● **What this task involves**
If a line in the entries contains the word "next", list it.

● **Source records**
==============================
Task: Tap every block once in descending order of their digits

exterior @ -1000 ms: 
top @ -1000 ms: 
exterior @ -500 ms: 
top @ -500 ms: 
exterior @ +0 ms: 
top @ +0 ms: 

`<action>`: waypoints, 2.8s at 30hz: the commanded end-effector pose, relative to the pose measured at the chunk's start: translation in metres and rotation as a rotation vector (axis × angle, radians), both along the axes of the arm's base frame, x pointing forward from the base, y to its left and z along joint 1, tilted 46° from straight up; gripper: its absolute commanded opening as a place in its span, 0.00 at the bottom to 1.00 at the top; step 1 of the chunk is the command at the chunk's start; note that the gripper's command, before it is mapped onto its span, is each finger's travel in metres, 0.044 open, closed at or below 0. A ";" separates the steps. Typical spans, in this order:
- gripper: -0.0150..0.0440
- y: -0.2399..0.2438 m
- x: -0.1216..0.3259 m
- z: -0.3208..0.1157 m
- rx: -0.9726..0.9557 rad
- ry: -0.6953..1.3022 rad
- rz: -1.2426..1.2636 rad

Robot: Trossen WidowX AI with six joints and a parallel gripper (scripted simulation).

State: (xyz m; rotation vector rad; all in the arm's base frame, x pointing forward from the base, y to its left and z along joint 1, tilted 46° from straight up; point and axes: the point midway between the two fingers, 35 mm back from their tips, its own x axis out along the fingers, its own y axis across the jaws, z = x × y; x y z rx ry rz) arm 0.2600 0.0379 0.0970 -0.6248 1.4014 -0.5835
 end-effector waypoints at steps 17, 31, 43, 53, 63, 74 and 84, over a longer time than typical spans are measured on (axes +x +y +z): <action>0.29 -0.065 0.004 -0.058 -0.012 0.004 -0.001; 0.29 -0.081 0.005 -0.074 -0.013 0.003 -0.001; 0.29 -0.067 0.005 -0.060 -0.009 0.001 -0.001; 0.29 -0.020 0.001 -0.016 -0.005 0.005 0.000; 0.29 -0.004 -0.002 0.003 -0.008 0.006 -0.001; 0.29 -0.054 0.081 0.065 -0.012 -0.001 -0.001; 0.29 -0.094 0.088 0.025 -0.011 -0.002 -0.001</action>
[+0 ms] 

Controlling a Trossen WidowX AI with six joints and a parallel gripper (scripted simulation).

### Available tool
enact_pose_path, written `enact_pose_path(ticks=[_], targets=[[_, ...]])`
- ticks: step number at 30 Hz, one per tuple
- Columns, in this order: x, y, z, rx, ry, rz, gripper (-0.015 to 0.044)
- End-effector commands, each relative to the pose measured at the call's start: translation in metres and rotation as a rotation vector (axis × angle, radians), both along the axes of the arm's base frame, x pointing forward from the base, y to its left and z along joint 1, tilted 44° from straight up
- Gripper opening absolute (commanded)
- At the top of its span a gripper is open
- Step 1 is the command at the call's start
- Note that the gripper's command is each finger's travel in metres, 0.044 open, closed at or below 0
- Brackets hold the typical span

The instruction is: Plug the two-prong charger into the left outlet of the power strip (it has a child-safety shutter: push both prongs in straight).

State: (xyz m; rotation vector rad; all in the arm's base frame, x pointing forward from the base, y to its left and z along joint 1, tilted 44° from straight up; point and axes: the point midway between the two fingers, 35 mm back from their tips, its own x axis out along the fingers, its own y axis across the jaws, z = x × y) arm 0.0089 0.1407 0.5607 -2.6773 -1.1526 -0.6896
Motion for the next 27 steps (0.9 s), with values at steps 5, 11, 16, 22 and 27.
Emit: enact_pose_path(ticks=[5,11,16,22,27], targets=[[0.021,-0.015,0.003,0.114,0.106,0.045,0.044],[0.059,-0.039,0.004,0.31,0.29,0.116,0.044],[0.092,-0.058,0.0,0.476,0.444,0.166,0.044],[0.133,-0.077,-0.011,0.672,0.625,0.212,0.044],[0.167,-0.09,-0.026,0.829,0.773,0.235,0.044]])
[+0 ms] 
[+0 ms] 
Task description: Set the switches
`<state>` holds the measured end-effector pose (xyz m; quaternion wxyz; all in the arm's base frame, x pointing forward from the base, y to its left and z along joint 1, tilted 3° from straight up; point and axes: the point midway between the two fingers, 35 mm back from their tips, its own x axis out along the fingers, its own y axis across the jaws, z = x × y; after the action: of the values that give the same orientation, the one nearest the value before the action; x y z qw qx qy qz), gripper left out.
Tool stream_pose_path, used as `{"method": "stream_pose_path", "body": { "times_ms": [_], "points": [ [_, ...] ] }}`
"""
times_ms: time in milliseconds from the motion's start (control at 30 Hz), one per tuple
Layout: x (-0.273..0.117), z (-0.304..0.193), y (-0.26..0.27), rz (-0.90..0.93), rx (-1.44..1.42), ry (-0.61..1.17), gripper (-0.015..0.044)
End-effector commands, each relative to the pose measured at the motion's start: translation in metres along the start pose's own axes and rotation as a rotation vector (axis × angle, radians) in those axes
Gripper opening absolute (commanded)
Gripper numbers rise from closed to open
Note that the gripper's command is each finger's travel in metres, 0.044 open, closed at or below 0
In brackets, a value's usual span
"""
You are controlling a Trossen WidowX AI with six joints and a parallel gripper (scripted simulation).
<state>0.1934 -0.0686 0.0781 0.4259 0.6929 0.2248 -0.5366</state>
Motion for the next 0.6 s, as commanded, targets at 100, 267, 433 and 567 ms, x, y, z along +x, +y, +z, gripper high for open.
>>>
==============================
● **Answer**
Motion for the next 27 steps (0.9 s), with values at steps 5, 11, 16, 22 and 27.
Motion for the next 0.6 s, as commanded, targets at 100, 267, 433 and 567 ms, x, y, z along +x, +y, +z, gripper high for open.

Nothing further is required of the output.